Functional Integral Construction of Topological Quantum Field Theory

TL;DR

This paper develops a lattice-based approach to topological quantum field theories across all dimensions, introducing a new construction called alterfold TQFT that unifies various existing models and enables explicit calculations of invariants.

Contribution

It introduces the unitary n+1 alterfold TQFT from n-dimensional lattice models, unifying multiple constructions and providing explicit models for 4-manifold invariants.

Findings

Constructed a non-invertible 3+1 alterfold TQFT from a linear functional.

Derived the local quantum symmetry as a unitary spherical 3-category with explicit 20j-symbols.

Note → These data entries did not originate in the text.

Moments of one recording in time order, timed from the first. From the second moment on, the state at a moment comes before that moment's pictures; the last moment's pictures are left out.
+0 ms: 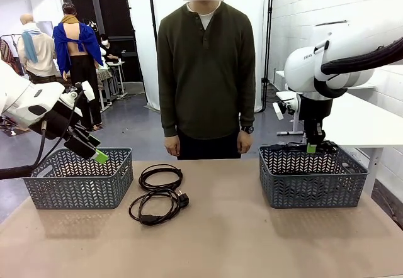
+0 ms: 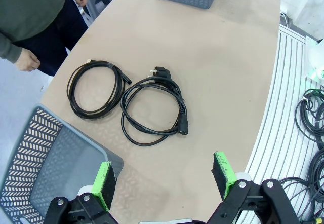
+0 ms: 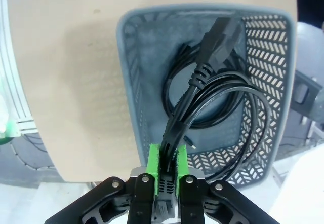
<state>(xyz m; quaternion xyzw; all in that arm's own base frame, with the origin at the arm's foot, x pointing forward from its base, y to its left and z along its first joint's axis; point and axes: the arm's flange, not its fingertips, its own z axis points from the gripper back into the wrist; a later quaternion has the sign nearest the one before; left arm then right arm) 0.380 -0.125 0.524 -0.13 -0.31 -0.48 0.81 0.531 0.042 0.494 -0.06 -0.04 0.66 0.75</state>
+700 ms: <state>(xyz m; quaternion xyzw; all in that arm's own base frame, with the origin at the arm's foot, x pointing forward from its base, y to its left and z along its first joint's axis) 0.380 -0.125 0.524 -0.13 -0.31 -0.48 0.81 0.544 0.040 0.462 -0.06 -0.03 0.66 0.75</state>
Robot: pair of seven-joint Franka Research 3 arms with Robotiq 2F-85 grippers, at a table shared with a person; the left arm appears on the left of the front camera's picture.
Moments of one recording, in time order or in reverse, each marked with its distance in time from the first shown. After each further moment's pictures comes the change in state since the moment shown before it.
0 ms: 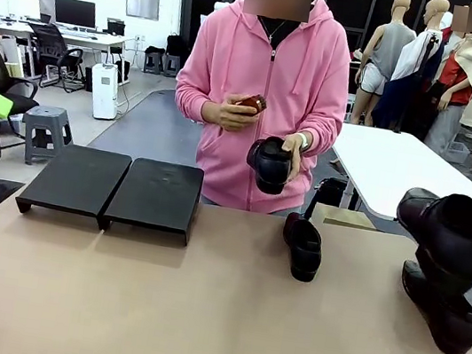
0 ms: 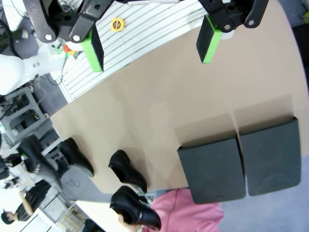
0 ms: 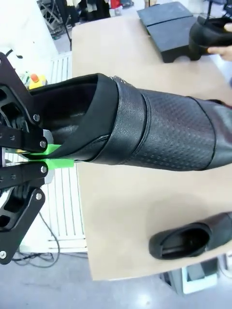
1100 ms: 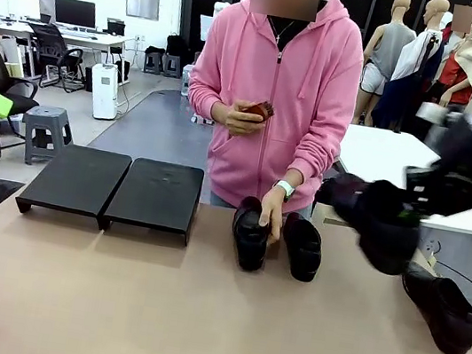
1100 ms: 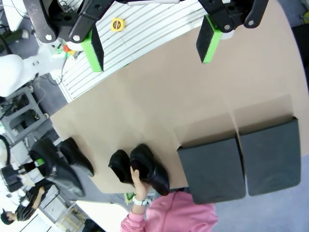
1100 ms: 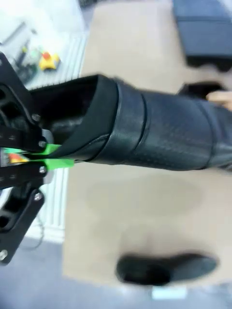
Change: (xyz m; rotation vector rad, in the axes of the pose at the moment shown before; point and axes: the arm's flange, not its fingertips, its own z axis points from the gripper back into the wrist) left arm 0.000 0.000 0.000 0.000 -0.001 0.000; right arm 0.030 0.066 -0.037 -0.068 0.063 0.207
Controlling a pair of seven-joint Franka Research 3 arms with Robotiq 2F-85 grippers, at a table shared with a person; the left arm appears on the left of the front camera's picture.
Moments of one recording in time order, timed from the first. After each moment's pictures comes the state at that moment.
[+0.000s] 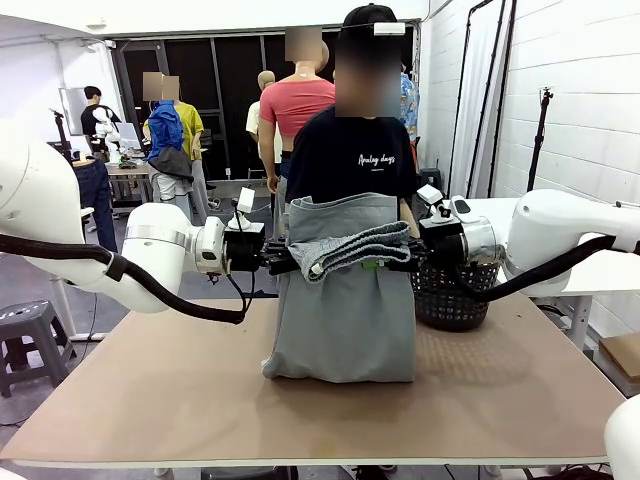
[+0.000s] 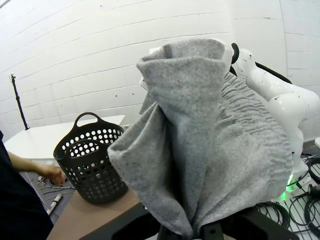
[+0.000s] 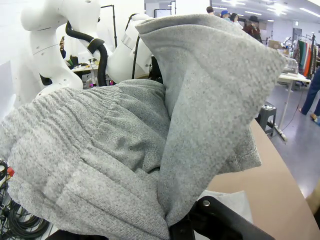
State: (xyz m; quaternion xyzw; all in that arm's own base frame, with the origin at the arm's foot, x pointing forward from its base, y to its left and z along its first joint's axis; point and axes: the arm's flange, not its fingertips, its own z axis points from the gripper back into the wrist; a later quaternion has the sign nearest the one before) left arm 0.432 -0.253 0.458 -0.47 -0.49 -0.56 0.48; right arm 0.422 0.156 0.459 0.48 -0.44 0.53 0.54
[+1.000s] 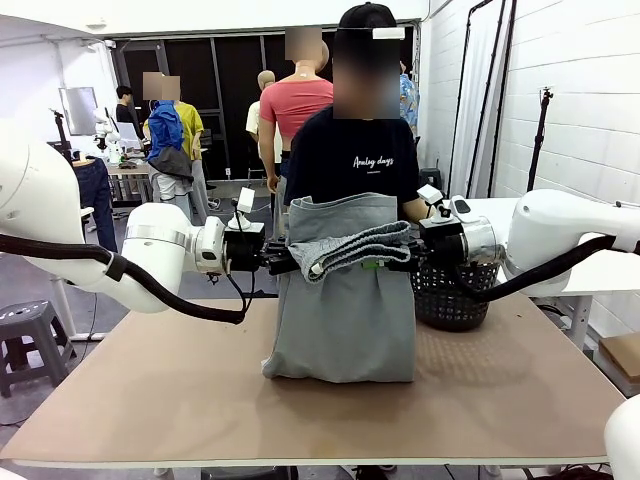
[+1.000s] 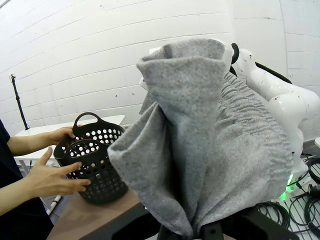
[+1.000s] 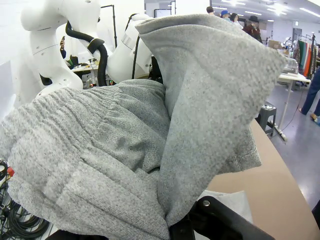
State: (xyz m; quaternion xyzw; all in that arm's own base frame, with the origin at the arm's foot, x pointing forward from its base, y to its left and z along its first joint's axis) left arm 0.432 -0.253 0.458 -0.47 -0.49 -0.56 0.48; right arm 0.422 0.156 0.459 0.48 -0.44 0.53 0.54
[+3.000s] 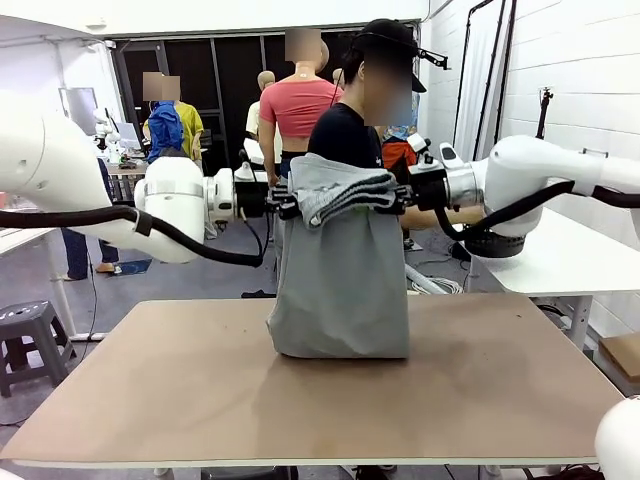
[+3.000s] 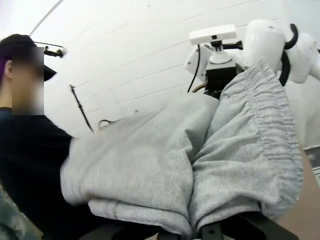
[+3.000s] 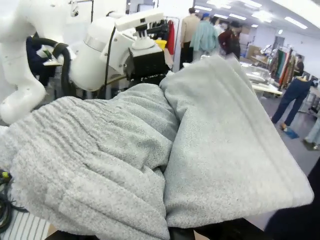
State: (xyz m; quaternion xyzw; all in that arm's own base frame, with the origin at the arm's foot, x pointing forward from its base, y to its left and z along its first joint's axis) left arm 0.524 -0.255 0.550 -0.33 -0.59 -0.54 0.50; right arm 0.525 0.167 0.557 0.41 -0.50 0.55 0.53
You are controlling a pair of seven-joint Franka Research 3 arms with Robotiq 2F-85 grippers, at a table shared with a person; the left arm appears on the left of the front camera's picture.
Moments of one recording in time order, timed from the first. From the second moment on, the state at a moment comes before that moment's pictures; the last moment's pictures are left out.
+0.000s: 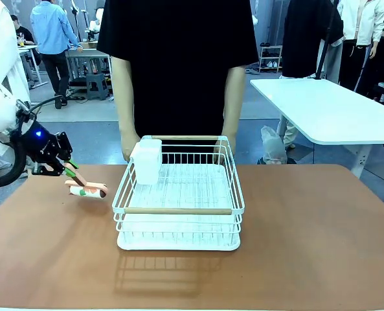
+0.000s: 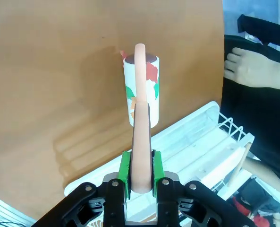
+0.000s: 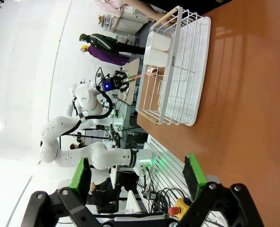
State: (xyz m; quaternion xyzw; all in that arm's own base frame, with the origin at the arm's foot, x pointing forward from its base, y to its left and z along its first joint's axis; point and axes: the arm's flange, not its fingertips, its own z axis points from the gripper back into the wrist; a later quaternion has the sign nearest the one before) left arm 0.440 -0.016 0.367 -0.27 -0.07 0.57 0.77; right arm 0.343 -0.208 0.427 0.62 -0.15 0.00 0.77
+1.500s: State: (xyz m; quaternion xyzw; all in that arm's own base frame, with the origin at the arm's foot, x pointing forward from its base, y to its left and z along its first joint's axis) left arm 0.423 0.024 0.344 -0.21 -0.03 0.52 0.82; right arm 0.343 -0.208 0.427 0.62 -0.15 0.00 0.77
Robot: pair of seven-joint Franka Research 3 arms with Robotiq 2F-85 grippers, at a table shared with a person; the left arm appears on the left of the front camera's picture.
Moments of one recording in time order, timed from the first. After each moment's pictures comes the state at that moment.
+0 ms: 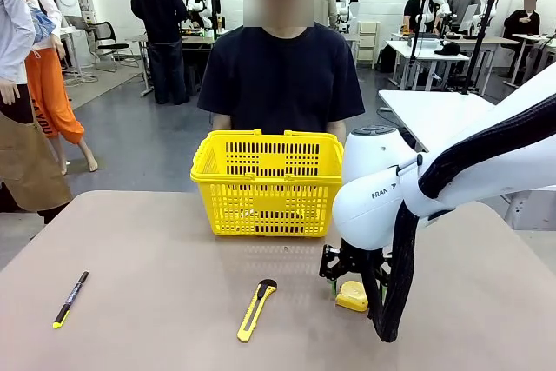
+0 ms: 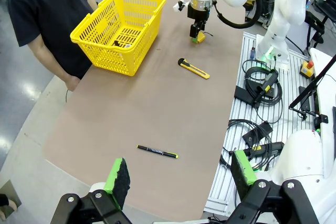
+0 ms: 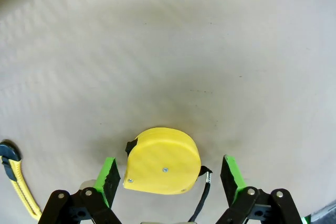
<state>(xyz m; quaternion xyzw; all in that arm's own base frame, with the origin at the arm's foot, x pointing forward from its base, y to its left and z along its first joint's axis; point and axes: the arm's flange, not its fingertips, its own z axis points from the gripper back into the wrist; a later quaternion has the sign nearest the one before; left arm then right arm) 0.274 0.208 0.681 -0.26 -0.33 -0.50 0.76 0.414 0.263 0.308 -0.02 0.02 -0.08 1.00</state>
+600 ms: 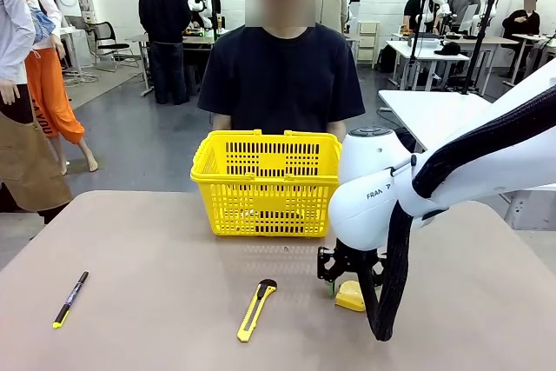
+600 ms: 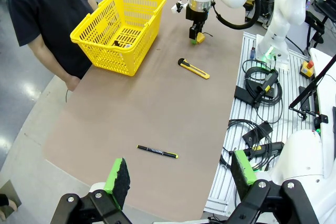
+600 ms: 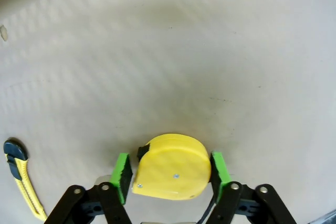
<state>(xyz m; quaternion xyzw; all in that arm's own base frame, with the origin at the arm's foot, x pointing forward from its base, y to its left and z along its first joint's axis) 0.274 0.208 0.681 -0.26 -0.33 -0.50 0.76 0.418 0.271 0.306 -0.01 0.01 -0.06 1.00</state>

Enabled explicit computation of scalar invariants of 2-knots in 4-manifolds.

Abstract

We introduce regular stratified piecewise linear manifolds to describe lattices and investigate the lattice model approach to topological quantum field theory in all dimensions. We introduce the unitary $n+1$ alterfold TQFT and construct it from a linear functional on an $n$-dimensional lattice model on an $n$-sphere satisfying three conditions: reflection positivity, homeomorphic invariance and complete finiteness. A unitary spherical $n$-category is mathematically defined and emerges as the local quantum symmetry of the lattice model. The alterfold construction unifies various constructions of $n+1$ TQFT from $n$-dimensional lattice models and $n$-categories. In particular, we construct a non-invertible unitary 3+1 alterfold TQFT from a linear functional and derive its local quantum symmetry as a unitary spherical 3-category of Ising type with explicit 20j-symbols, so that the scalar invariant of 2-knots in piecewise linear 4-manifolds could be computed explicitly.